Amazon needs the space. Meanwhile, Simon needs a tenant that can pay its bills. That’s a tall order right now for many brick-and-mortar retailers that were already under pressure and watched foot traffic disappear entirely with as the country largely shut down in March in response to the pandemic threat.
In fact, despite that Simon recently partnered with another outfit to buy retailers Brooks Brothers and Lucky Brand out of bankruptcy (Simon and fellow mall operator Brookfield are also reportedly in advanced talks to buy J.C. Penney), some view the moves as a means to buy time as it reconfigures its properties to accommodate one anchor tenant.
That exact scenario has already played out at Randall Park Mall in a Northeast Ohio suburb (a mall, incidentally, that this editor occasionally frequented as a teenager growing up in Cleveland). Once filled with gaudy stores like Piercing Pagoda and Spencer’s Gifts, the mall — among the world’s largest enclosed shopping centers when it opened in 1976 —  is now the site of an 855,000-square-foot facility filled with mobile robotic fulfillment systems.
A local outlet reported its conveyor belts would stretch farther than 10 miles if laid in a straight line.
It isn’t always Amazon that’s snapping up these properties, of course. There are a number of other large e-commerce players that are rapidly expanding their physical footprint right now, along with opportunistic developers betting the U.S. will also focus more on domestic manufacturing facilities in a post-COVID world.
There are also other big grocery chains that, like Amazon’s Whole Foods, are increasingly focused on developing fulfillment centers — sometimes right inside a store that sees foot traffic.

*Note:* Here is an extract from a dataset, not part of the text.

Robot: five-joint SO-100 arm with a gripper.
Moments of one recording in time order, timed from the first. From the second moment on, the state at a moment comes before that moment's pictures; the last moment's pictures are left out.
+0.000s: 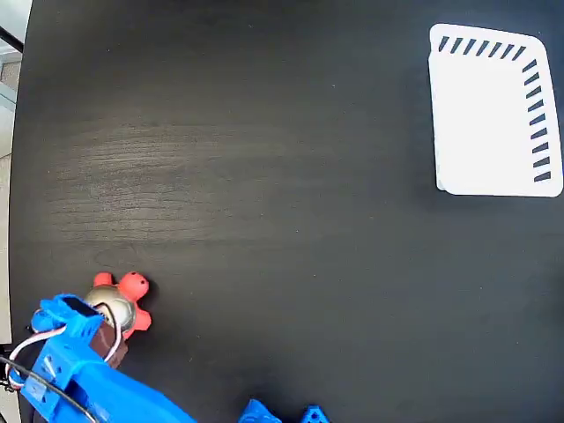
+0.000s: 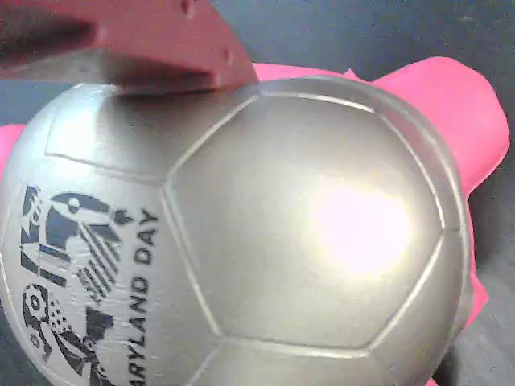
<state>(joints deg) -51.8 87.1 110.5 73.9 -3.3</state>
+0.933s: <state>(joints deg) -20.3 96.9 72.7 100.9 -9.6</state>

At an Albertson’s in South San Francisco, for example, customers blithely shop around an automated rack-and-tote system at the store’s center that preps orders for pickup and delivery.
To a certain extent, this ongoing shift in use was inevitable. The U.S. has the strange distinction of featuring 24 square feet of retail space per capita. By comparison, Canada and Australia have 16.8 square feet and 11.2 square feet per capita, respectively. “We just have a lot of retail — we are over-retailed — so it’s not surprising that properties are struggling,” Walaszek says.

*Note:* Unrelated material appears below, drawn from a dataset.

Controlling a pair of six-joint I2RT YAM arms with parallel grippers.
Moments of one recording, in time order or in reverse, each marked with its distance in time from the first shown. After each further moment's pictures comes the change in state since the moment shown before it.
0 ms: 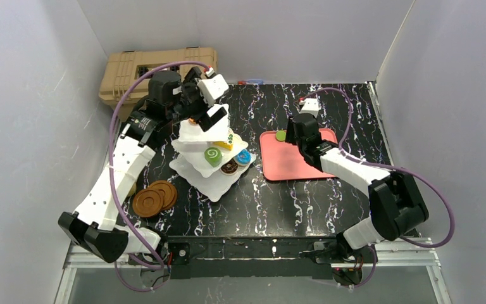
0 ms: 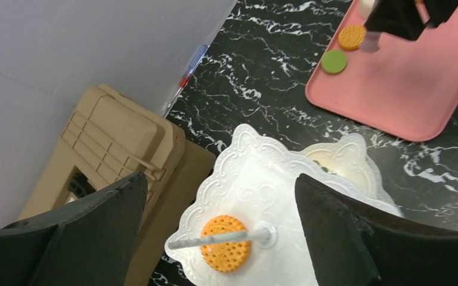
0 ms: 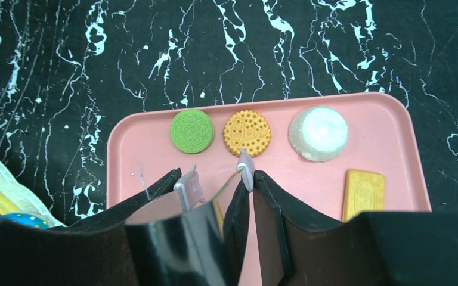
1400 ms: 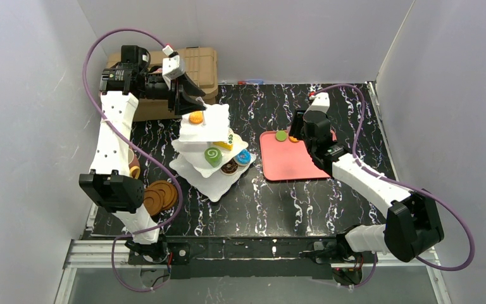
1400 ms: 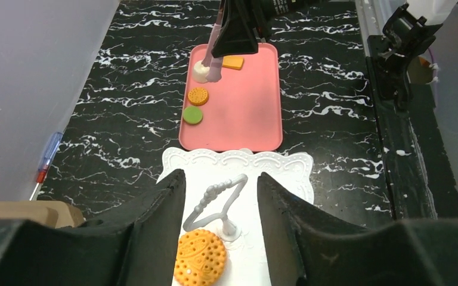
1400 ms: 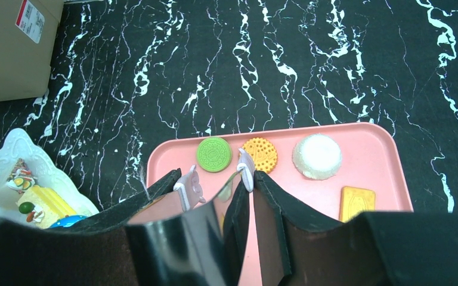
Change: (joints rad) left arm 0.414 0.396 0.517 -0.686 1.039 0.384; right arm -0.001 -0.150 0.005 -0.016 -0.022 0.004
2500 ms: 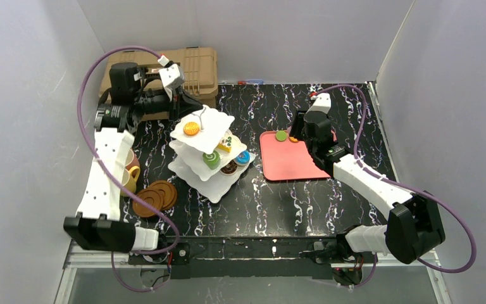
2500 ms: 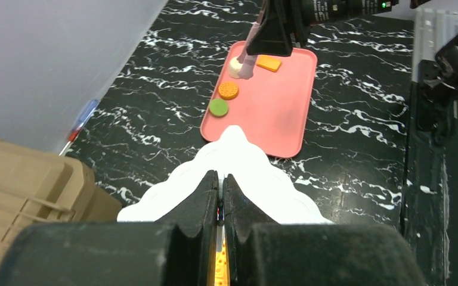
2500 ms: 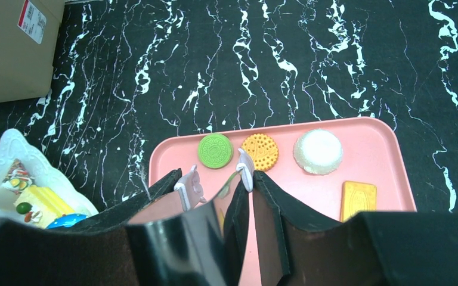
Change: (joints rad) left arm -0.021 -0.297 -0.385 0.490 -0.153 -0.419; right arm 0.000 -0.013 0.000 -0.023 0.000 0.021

The pandemic has only poured figurative fuel on fire. Forbes estimates that upwards of 14,000 real-world retail stores will close in the U.S. this year. Meanwhile, during the first six months of the year, consumers spent $347.26 billion online with U.S. retailers, up 30.1% from $266.84 billion for the same period in 2019, according to U.S. Department of Commerce data parsed by the news and research outfit Digital Commerce.

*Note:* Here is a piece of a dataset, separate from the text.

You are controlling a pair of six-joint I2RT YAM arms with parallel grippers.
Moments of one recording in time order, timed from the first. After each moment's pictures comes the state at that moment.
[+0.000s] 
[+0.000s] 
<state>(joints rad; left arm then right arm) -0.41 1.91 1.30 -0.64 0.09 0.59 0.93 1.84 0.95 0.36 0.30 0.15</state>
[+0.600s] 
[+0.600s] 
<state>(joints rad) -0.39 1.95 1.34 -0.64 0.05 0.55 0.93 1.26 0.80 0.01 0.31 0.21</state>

It’s still a niche trend — retail properties being converted to industrial use. While 14 million square feet has been converted in recent years, it’s a drop in the bucket compared with the 14.5 billion square feet of industrial real estate in the U.S.
That won’t change overnight, either. For one thing, retail-to-industrial conversions involve buy-in from local zoning officials whose constituents are often concerned about congestion, noise and pollution, among other things. Retail rents are also significantly higher than industrial rents — more than double in some markets — so it’s “a hard sell to a retail landlord to convert to industrial where revenues aren’t going to be as high,” notes Walaszek.
Still, thanks to a confluence of events — from a battering of the broader retail industry to the runaway growth of Amazon specifically –  both big and small fulfillment centers are beginning to spring up and fast.
As Amazon’s first “permanent online-only” Whole Foods in Brooklyn underscores, they may wind up in what seem like the unlikeliest of places, too.